*Work instructions:* Because only the count matters, report how many lines in the material hold the string "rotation" and nothing more.

*Available data:*
· · · ·

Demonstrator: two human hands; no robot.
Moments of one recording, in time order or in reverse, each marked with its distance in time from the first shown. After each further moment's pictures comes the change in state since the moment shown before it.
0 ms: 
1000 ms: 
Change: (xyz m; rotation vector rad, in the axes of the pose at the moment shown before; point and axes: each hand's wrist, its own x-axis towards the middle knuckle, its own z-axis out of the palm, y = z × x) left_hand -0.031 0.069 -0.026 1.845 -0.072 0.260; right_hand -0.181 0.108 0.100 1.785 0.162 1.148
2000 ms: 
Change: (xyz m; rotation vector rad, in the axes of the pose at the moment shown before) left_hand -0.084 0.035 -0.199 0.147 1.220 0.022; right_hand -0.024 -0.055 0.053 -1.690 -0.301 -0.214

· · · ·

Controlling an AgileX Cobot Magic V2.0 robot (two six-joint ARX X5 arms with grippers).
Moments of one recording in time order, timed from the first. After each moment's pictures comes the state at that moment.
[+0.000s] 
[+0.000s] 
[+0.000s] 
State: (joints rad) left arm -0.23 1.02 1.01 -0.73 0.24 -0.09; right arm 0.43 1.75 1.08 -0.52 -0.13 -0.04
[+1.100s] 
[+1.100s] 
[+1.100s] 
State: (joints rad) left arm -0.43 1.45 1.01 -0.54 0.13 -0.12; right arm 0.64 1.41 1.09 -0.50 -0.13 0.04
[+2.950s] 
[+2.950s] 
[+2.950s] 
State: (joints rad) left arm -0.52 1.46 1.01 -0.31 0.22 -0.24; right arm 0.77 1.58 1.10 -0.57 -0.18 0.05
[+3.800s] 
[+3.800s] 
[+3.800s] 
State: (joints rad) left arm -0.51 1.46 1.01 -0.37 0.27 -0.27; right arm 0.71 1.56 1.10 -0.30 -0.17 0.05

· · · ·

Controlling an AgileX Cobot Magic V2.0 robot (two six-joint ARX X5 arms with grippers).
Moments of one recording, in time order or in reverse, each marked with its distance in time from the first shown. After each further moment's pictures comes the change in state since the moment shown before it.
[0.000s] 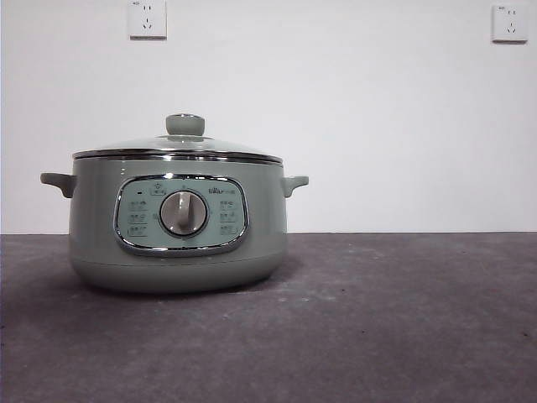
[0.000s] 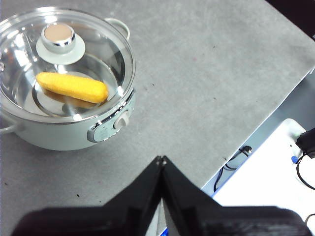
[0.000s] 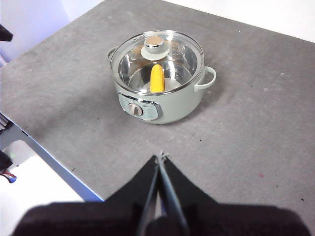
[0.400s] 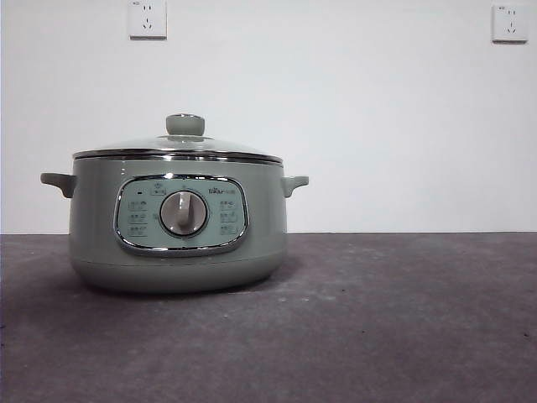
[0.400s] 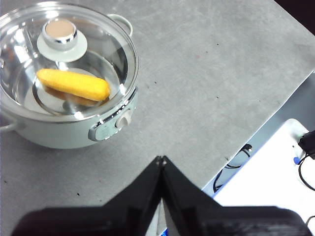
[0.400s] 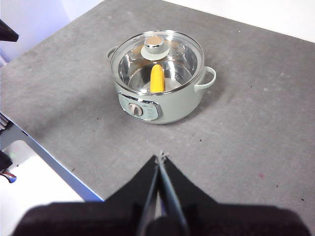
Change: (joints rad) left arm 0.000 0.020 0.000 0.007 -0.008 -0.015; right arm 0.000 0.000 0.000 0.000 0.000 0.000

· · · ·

*Your response:* 2